Fairseq: Support Removing BPE when encoding with Sentencepiece

Created on 28 Oct 2018 · 4Comments · Source: pytorch/fairseq

I'm using SentencePiece instead of subword-nmt to tokenize the data.
Problem: During evaluation the flag --remove-bpe is useless:

In SentencePiece

the bpe-token changes from @@ to ▁.
first whitespace needs to be removed and second the bpe-token needs to be replaced with whitespace.

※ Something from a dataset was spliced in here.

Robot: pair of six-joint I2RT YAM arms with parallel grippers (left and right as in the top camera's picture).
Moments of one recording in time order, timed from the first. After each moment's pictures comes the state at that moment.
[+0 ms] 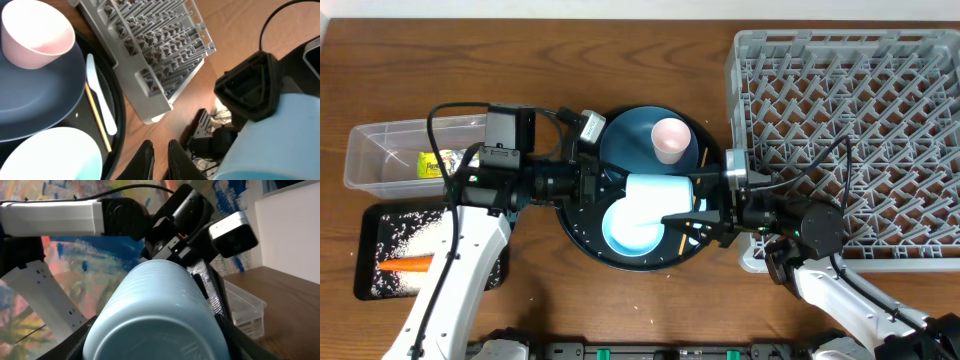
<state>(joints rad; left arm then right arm) -0.14 1.29 1.05 -0.71 1.06 -0.10 0.42 1.33 0.43 1.36 -1.04 0.70</state>
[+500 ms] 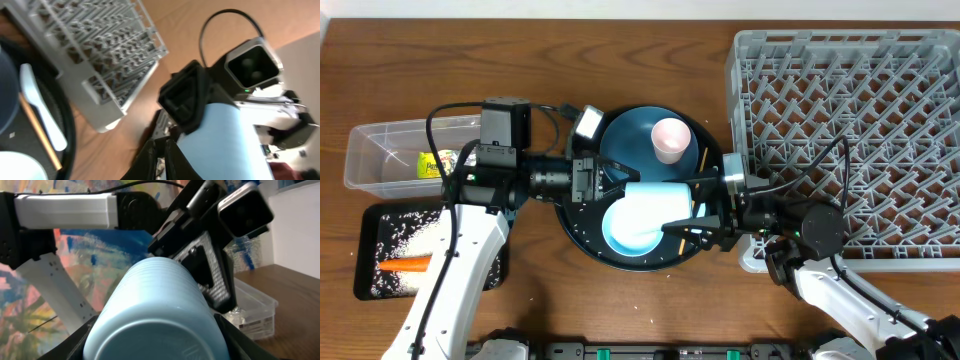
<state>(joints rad) -0.13 1.29 1.04 -0.63 1.32 -0.19 0.42 1.33 0.43 1.35 -1.10 0.70</state>
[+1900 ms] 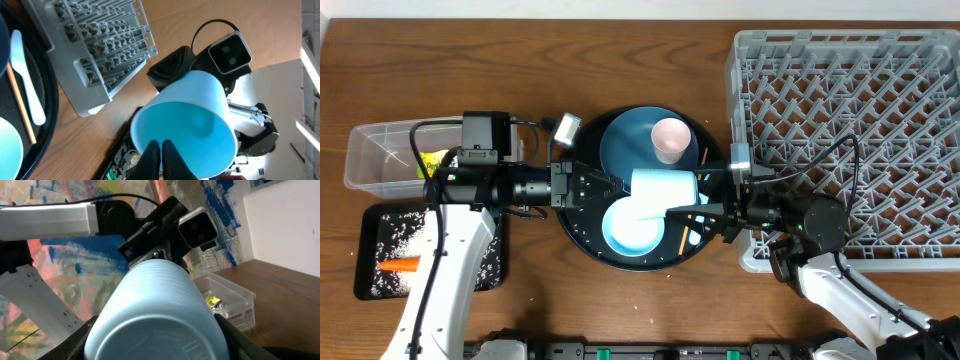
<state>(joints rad) -0.02 1.29 1.04 -0.87 1.40 -0.13 0.38 1.33 0.43 1.30 -1.04 0.70</state>
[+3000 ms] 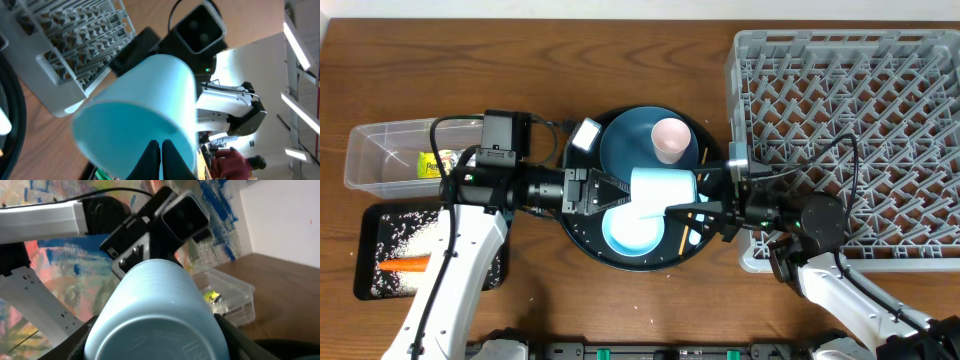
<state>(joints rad) -0.11 1.29 1.04 -0.82 1.46 -0.13 0.38 1.33 0.43 1.25 -1.04 0.71</state>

Currently you can fulfill (1) by passing "▁" as an argument for the --remove-bpe flag, but that does not eliminate the additional whitespace from (2).

Source

villmow

Most helpful comment

Just following up on this, you can now detokenize sentencepiece with --remove-bpe=sentencepiece

myleott on 1 Feb 2019

👍3

All 4 comments

Hmm, they suggest doing this for detokenization: detokenized = ''.join(pieces).replace('_', ' ')

I guess that won’t fit naturally into the current remove_bpe flag. We’ll add a new flag.

myleott on 4 Nov 2018

Just following up on this, you can now detokenize sentencepiece with --remove-bpe=sentencepiece

myleott on 1 Feb 2019

👍3

For me when using --remove-bpe=sentencepiece its joining all words without the space between tokens, like below:

If I don't give anything it gives me the correct BPE tokens:

command used:

fairseq-interactive "/home/ubuntu/rhu/experiment_mbart/data/use/es/test_proc" 
--task translation_from_pretrained_bart 
--path "/home/ubuntu/rhu/experiment_mbart/data/checkpoints_en-es_ft/checkpoint_best.pt" 
-t es -s en 
--bpe 'sentencepiece' 
--sentencepiece-vocab "/home/ubuntu/rhu/experiment_mbart/data/cc25_pretrain/sentence.bpe.model" 
--sacrebleu 
--remove-bpe=sentencepiece 
--cpu 
--max-sentences 1 
--langs "ar_AR,cs_CZ,de_DE,en,es,et_EE,fi_FI,fr_XX,gu_IN,hi_IN,it_IT,ja_XX,kk_KZ,ko_KR,lt_LT,lv_LV,my_MM,ne_NP,nl_XX,ro_RO,ru_RU,si_LK,tr_TR,vi_VN,zh_CN" 
--buffer-size 1 
--input -

Any reason its not splitting out the words in hypothesis correctly @myleott

Thanks!

mohammedayub44 on 11 Aug 2020

For me when using --remove-bpe=sentencepiece its joining all words without the space between tokens, like below:

If I don't give anything it gives me the correct BPE tokens:

command used:
fairseq-interactive "/home/ubuntu/rhu/experiment_mbart/data/use/es/test_proc" 
--task translation_from_pretrained_bart 
--path "/home/ubuntu/rhu/experiment_mbart/data/checkpoints_en-es_ft/checkpoint_best.pt" 
-t es -s en 
--bpe 'sentencepiece' 
--sentencepiece-vocab "/home/ubuntu/rhu/experiment_mbart/data/cc25_pretrain/sentence.bpe.model" 
--sacrebleu 
--remove-bpe=sentencepiece 
--cpu 
--max-sentences 1 
--langs "ar_AR,cs_CZ,de_DE,en,es,et_EE,fi_FI,fr_XX,gu_IN,hi_IN,it_IT,ja_XX,kk_KZ,ko_KR,lt_LT,lv_LV,my_MM,ne_NP,nl_XX,ro_RO,ru_RU,si_LK,tr_TR,vi_VN,zh_CN" 
--buffer-size 1 
--input -
Any reason its not splitting out the words in hypothesis correctly @myleott

Thanks!

I have observer a similar output for the Hindi language.